In full and without deviation, write out the entries that follow.

----

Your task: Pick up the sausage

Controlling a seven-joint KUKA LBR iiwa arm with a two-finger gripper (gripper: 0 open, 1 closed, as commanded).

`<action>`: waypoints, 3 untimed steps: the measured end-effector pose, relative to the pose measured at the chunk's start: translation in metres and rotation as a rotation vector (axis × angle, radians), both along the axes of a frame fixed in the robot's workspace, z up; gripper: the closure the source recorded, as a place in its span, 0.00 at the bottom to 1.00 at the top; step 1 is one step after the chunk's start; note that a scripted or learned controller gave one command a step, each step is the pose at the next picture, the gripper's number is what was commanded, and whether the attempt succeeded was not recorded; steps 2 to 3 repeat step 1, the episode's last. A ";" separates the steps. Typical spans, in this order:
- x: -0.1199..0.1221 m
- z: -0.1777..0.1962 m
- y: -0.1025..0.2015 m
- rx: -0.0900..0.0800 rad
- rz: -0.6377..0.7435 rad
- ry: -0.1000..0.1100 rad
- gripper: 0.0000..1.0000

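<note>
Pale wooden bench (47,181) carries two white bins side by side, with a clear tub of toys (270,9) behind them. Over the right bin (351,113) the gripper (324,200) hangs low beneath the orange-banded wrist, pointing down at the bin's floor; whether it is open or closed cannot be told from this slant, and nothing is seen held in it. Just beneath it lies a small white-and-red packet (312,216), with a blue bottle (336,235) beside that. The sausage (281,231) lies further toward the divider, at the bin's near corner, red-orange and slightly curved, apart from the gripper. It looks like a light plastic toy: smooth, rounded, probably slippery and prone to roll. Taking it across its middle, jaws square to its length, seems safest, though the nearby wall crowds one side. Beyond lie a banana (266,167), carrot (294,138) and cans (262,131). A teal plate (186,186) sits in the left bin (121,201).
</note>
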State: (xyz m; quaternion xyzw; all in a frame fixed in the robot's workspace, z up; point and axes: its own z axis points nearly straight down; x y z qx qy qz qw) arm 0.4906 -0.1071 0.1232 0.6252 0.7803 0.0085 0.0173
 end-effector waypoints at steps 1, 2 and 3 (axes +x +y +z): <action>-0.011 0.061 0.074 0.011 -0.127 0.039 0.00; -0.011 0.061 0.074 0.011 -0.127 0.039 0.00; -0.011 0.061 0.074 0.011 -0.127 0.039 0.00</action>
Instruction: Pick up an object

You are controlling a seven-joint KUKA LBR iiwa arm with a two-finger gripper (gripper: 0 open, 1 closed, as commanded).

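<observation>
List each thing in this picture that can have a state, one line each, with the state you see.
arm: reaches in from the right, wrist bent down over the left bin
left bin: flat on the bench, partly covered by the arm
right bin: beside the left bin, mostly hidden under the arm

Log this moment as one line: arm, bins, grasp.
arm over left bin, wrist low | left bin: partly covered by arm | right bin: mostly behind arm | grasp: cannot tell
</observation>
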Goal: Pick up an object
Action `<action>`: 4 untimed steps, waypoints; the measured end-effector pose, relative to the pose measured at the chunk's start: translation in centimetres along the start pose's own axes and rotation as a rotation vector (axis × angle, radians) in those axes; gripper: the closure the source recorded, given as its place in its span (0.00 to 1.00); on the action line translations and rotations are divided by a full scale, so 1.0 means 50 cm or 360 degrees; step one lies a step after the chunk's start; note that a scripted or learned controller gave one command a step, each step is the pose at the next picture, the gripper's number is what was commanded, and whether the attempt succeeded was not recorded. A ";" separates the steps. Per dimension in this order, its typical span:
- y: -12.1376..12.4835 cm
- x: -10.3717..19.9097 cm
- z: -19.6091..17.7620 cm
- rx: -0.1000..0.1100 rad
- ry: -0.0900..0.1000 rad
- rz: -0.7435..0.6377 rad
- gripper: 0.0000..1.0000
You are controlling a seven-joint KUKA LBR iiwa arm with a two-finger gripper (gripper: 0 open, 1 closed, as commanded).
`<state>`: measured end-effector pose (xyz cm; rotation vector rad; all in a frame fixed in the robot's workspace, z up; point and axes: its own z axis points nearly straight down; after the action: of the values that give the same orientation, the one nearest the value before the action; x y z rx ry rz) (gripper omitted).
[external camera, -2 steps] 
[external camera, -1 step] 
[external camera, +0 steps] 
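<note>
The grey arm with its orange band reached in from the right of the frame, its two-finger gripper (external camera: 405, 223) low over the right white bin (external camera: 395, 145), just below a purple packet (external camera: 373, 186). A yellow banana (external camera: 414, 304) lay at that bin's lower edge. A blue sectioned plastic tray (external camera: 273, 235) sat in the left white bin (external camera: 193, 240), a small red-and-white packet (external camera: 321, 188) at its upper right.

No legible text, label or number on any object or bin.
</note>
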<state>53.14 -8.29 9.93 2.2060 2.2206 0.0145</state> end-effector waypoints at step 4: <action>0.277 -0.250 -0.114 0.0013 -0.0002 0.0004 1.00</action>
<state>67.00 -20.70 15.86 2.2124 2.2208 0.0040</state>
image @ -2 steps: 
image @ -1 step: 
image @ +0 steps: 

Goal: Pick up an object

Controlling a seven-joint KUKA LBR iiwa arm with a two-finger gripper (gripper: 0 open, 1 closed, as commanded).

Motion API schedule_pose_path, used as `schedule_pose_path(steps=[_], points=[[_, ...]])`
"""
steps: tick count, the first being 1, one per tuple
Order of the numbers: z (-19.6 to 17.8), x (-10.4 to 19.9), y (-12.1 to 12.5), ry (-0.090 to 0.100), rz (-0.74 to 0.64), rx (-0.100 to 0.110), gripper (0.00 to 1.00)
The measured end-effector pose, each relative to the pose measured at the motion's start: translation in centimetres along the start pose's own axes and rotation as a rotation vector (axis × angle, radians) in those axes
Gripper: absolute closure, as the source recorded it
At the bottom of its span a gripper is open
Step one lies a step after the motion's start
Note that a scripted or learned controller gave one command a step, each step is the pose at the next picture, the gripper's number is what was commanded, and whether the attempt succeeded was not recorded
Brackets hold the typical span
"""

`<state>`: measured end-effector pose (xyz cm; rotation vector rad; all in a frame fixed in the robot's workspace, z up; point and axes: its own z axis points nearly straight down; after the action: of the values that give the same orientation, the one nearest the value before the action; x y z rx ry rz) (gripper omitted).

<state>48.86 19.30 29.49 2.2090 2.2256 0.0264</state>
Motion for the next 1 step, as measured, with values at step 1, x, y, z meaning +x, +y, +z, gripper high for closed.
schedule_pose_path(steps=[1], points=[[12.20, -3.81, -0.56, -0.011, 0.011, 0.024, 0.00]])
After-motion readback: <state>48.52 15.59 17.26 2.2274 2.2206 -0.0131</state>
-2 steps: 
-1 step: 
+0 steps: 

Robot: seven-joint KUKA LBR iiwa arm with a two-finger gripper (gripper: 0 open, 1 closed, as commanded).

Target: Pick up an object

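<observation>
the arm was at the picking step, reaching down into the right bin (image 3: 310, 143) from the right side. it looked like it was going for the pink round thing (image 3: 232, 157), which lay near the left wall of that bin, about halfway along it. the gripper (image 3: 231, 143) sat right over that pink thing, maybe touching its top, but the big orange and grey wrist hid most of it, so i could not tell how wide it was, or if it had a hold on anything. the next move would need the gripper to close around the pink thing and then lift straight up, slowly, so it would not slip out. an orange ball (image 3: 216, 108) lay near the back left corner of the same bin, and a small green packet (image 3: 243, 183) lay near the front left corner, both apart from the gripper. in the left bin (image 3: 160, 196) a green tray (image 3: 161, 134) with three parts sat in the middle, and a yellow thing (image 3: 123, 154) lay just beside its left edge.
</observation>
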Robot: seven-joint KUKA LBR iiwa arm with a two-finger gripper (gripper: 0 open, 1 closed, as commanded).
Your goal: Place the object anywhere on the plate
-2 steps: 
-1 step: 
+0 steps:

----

→ **Solution for this exercise**
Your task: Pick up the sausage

Controlling a seven-joint KUKA LBR iiwa arm with a two-finger gripper (gripper: 0 open, 1 closed, as commanded).

`<action>`: waypoints, 3 untimed steps: the measured end-effector pose, relative to the pose measured at the chunk's start: translation in metres and rotation as a rotation vector (axis × angle, radians), both along the axes of a frame fixed in the robot's workspace, z up; gripper: the closure the source recorded, as a place in its span, 0.00 at the bottom to 1.00 at the top; step 1 is one step after the chunk's start; note that a scripted or learned controller gave one command a step, each step is the pose at the next picture, the gripper's number is what was commanded, and whether the attempt succeeded was not recorded; steps 2 to 3 repeat step 1, the episode's last. A ";" separates the steps. Typical spans, in this order:
- x: -0.1199..0.1221 m
- z: -0.1777..0.1962 m
- y: -0.1025..0.2015 m
- rx: -0.0900..0.0800 rad
- rz: -0.6377..0.7435 rad
- ry: -0.1000..0.1100 rad
- gripper: 0.0000..1.0000

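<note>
Pale wooden bench (47,181) carries two white bins side by side, with a clear tub of toys (270,9) behind them. Over the right bin (351,113) the gripper (324,200) hangs low beneath the orange-banded wrist, pointing down at the bin's floor; whether it is open or closed cannot be told from this slant, and nothing is seen held in it. Just beneath it lies a small white-and-red packet (312,216), with a blue bottle (336,235) beside that. The sausage (281,231) lies further toward the divider, at the bin's near corner, red-orange and slightly curved, apart from the gripper. It looks like a light plastic toy: smooth, rounded, probably slippery and prone to roll. Taking it across its middle, jaws square to its length, seems safest, though the nearby wall crowds one side. Beyond lie a banana (266,167), carrot (294,138) and cans (262,131). A teal plate (186,186) sits in the left bin (121,201).
</note>
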State: (xyz m; quaternion xyzw; all in a frame fixed in the robot's workspace, z up; point and axes: its own z axis points nearly straight down; x y z qx qy qz qw) arm 0.4906 -0.1071 0.1232 0.6252 0.7803 0.0085 0.0173
 end-effector waypoints at steps 1, 2 and 3 (axes +x +y +z): <action>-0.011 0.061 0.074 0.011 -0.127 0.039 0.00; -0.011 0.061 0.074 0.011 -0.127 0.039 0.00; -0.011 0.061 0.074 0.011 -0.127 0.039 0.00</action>
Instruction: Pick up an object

You are controlling a seven-joint KUKA LBR iiwa arm with a two-finger gripper (gripper: 0 open, 1 closed, as commanded).

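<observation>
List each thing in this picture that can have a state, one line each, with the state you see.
arm: reaches in from the right, wrist bent down over the left bin
left bin: flat on the bench, partly covered by the arm
right bin: beside the left bin, mostly hidden under the arm

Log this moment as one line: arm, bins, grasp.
arm over left bin, wrist low | left bin: partly covered by arm | right bin: mostly behind arm | grasp: cannot tell
</observation>
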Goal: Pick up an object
Action `<action>`: 4 untimed steps, waypoints; the measured end-effector pose, relative to the pose measured at the chunk's start: translation in centimetres along the start pose's own axes and rotation as a rotation vector (axis × angle, radians) in those axes; gripper: the closure the source recorded, given as its place in its span (0.00 to 1.00); on the action line translations and rotations are divided by a full scale, so 1.0 means 50 cm or 360 degrees; step one lies a step after the chunk's start; note that a scripted or learned controller gave one command a step, each step is the pose at the next picture, the gripper's number is what was commanded, and whether the attempt succeeded was not recorded. A ";" separates the steps. Per dimension in this order, its typical span:
- y: -12.1376..12.4835 cm
- x: -10.3717..19.9097 cm
- z: -19.6091..17.7620 cm
- rx: -0.1000..0.1100 rad
- ry: -0.0900..0.1000 rad
- rz: -0.7435..0.6377 rad
- gripper: 0.0000..1.0000
You are controlling a seven-joint KUKA LBR iiwa arm with a two-finger gripper (gripper: 0 open, 1 closed, as commanded).
`<state>`: measured end-effector pose (xyz cm; rotation vector rad; all in a frame fixed in the robot's workspace, z up; point and axes: its own z axis points nearly straight down; after the action: of the values that give the same orientation, the one nearest the value before the action; x y z rx ry rz) (gripper omitted).
[external camera, -2 steps] 
[external camera, -1 step] 
[external camera, +0 steps] 
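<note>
The grey arm with its orange band reached in from the right of the frame, its two-finger gripper (external camera: 405, 223) low over the right white bin (external camera: 395, 145), just below a purple packet (external camera: 373, 186). A yellow banana (external camera: 414, 304) lay at that bin's lower edge. A blue sectioned plastic tray (external camera: 273, 235) sat in the left white bin (external camera: 193, 240), a small red-and-white packet (external camera: 321, 188) at its upper right.

No legible text, label or number on any object or bin.
</note>
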<state>53.14 -8.29 9.93 2.2060 2.2206 0.0145</state> end-effector waypoints at step 4: <action>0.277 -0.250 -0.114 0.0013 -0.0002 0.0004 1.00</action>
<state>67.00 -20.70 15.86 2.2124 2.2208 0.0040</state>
image @ -2 steps: 
image @ -1 step: 
image @ +0 steps: 

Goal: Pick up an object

Controlling a seven-joint KUKA LBR iiwa arm with a two-finger gripper (gripper: 0 open, 1 closed, as commanded).

Motion API schedule_pose_path, used as `schedule_pose_path(steps=[_], points=[[_, ...]])`
"""
steps: tick count, the first being 1, one per tuple
Order of the numbers: z (-19.6 to 17.8), x (-10.4 to 19.9), y (-12.1 to 12.5), ry (-0.090 to 0.100), rz (-0.74 to 0.64), rx (-0.100 to 0.110), gripper (0.00 to 1.00)
The measured end-effector pose, each relative to the pose measured at the motion's start: translation in centimetres along the start pose's own axes and rotation as a rotation vector (axis × angle, radians) in those axes
Gripper: absolute closure, as the source recorded it
At the bottom of its span a gripper is open
Step one lies a step after the motion's start
Note that a scripted or learned controller gave one command a step, each step is the pose at the next picture, the gripper's number is what was commanded, and whether the attempt succeeded was not recorded
Brackets hold the typical span
"""

`<state>`: measured end-effector pose (xyz cm; rotation vector rad; all in a frame fixed in the robot's workspace, z up; point and axes: its own z axis points nearly straight down; after the action: of the values that give the same orientation, the one nearest the value before the action; x y z rx ry rz) (gripper omitted).

<state>48.86 19.30 29.49 2.2090 2.2256 0.0264</state>
Motion for the next 1 step, as measured, with values at step 1, x, y, z meaning +x, +y, +z, gripper high for closed.
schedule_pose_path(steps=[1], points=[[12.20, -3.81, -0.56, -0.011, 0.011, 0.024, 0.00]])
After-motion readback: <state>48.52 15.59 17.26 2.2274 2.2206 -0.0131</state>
-2 steps: 
-1 step: 
+0 steps: 

Robot: seven-joint KUKA LBR iiwa arm with a two-finger gripper (gripper: 0 open, 1 closed, as commanded).

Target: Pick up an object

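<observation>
the arm was at the picking step, reaching down into the right bin (image 3: 310, 143) from the right side. it looked like it was going for the pink round thing (image 3: 232, 157), which lay near the left wall of that bin, about halfway along it. the gripper (image 3: 231, 143) sat right over that pink thing, maybe touching its top, but the big orange and grey wrist hid most of it, so i could not tell how wide it was, or if it had a hold on anything. the next move would need the gripper to close around the pink thing and then lift straight up, slowly, so it would not slip out. an orange ball (image 3: 216, 108) lay near the back left corner of the same bin, and a small green packet (image 3: 243, 183) lay near the front left corner, both apart from the gripper. in the left bin (image 3: 160, 196) a green tray (image 3: 161, 134) with three parts sat in the middle, and a yellow thing (image 3: 123, 154) lay just beside its left edge.
</observation>
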Robot: seven-joint KUKA LBR iiwa arm with a two-finger gripper (gripper: 0 open, 1 closed, as commanded).
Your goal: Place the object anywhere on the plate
-2 steps: 
-1 step: 
+0 steps:

No further answer is needed.